Pero claro, el avión de Delta venía con tanto retraso por algún motivo, y éste parecía ser el mal tiempo reinante en el área metropolitana de NY. Después de un viaje normalito, si bien no tan cómodo como cuando volamos con Delta la otra vez que fuimos a NY -- esta vez volamos en un avión con un único pasillo en la cabina (3+3 asientos en vez de la cómoda conformación 2+3+2) y con un servicio de catering de inferior calidad, llegamos a la ciudad de los Sopranos a la hora prevista, donde nos recibió un cielo cubierto y esporádicas precipitaciones. Después de completar los trámites de inmigración, aduanas y re-facturación del equipaje (por cierto, si voláis a través de los USA tened en cuenta que aunque la botella de vino de Rioja la hayáis comprado en el duty free del aeropuerto, tendréis que facturarla al hacer escala en yankilandia, diga lo que diga el que os la vendió) llegamos a la puerta de embarque del vuelo a DF para encontrarnos con que lleva 1 hora de retraso prevista.

Shit happens, pero no pasa nada, llegaremos media hora más tarde de lo previsto.

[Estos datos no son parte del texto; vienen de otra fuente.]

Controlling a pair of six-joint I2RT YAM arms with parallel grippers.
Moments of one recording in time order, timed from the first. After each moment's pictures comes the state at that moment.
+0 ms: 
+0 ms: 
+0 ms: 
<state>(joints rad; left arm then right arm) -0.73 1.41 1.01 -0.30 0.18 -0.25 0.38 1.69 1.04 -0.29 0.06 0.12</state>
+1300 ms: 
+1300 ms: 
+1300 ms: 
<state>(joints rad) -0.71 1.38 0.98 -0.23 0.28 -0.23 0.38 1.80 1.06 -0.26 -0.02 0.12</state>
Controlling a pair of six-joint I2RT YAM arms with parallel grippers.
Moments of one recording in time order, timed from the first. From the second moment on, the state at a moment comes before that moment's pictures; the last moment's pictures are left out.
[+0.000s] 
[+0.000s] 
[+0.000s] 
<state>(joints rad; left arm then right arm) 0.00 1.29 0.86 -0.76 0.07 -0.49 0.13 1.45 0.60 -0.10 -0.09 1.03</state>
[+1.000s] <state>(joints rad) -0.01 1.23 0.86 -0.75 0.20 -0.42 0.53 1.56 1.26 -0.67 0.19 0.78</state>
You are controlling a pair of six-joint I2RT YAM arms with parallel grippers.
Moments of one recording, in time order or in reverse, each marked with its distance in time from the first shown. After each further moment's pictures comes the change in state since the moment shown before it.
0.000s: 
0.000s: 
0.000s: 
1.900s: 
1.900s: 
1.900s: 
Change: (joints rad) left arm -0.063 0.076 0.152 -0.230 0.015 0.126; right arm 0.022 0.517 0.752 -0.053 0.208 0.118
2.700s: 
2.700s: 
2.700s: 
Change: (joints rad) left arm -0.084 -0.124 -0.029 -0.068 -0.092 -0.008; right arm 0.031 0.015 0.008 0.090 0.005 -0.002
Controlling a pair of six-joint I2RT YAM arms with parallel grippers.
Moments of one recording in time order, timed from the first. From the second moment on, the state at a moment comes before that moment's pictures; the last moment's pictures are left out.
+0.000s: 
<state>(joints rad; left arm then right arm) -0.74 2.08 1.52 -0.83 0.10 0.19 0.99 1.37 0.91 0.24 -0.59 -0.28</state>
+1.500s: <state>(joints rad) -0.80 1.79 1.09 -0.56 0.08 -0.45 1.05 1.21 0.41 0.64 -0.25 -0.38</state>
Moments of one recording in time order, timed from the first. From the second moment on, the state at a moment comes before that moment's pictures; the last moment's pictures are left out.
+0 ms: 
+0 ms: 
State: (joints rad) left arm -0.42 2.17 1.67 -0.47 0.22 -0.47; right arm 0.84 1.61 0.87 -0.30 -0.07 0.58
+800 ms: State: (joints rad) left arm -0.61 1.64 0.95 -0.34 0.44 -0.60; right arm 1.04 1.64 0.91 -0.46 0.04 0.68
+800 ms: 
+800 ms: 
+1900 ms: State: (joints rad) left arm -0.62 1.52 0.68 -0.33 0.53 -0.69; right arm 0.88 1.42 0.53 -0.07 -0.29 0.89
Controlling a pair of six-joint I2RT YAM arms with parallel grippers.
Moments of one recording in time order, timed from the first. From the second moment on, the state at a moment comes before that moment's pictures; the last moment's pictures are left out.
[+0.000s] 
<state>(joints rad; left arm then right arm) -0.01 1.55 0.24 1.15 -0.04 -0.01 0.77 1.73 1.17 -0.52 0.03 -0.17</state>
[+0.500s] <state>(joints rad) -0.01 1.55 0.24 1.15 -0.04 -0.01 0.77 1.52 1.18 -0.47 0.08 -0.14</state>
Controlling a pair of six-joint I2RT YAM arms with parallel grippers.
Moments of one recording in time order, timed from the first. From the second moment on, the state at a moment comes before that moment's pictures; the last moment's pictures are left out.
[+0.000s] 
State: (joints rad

Compramos una tarjeta para llamar por teléfono a los cuates que nos van a ir a buscar y decirles los cambios de vuelo y comimos un trozo de pizza, por aquello de seguir la costumbre de comer fast-food al hacer escala en NY. Una vez embarcados y acomodados (es un decir, de nuevo sólo un único pasillo) en nuestros asientos el capitán nos comunica que han cancelado temporalmente todos los vuelos salientes, así que nos toca esperar, que cuando se reaunuden las salidas estamos los decimoquintos. Al parecer se acerca una buena tormenta y las autoridades de Newark no dejan salir a los vuelos con dirección oeste. Nos ponen la primera película (la de travolta y otros 3 que se meten a moteros), mala señal. Continuas interrupciones para decirnos que ora sí, ora no nos dejan salir de aquí. Así, otras 2 horitas. Cuando por fin despegamos es de noche ya (8.45 local, tres menos cuarto de la madrugada según nuestro reloj biológico).

Tras 4 horitas y pico de vuelo (el pico ése fueron 15 minutos volando sobre el mar de luces que es Ciudad de Méjico de noche) por fin aterrizamos en la capital azteca. Inmigración, equipajes, aduana, todo como la seda, todos muy amables y eficientes. La ausencia de colas será cosa de lo tarde que era, pasada ya la medianoche (local, 7 y media indicaba mi reloj), pero a pesar de ello los empleados lucían sonrisas. No como para anuncios de dentífricos, pero desde luego más que los neoyorquinos, y eso que era mediodía. Apretamos el botón amarillo, nos dan luz verde, y enfilamos hacia la salida donde podemos ver dando botes de alegría a nuestros amigos. Los pobres han estado esperando sin saber hasta pasada la hora prevista de llegada que el vuelo venía con tan considerable retraso.

Pero todo ha merecido la pena, estamos aquí, con ellos, y aunque el cansancio es mucho, puede más la emoción de haber llegado al lugar en que comienza de verdad El Gran Viaje. Tener que cruzar el DF en auto se ve compensado con creces por la compañía y por la fenomenal casa en la que nos acogen.

Hora de dormir, que mañana (en realidad hoy) será otro día.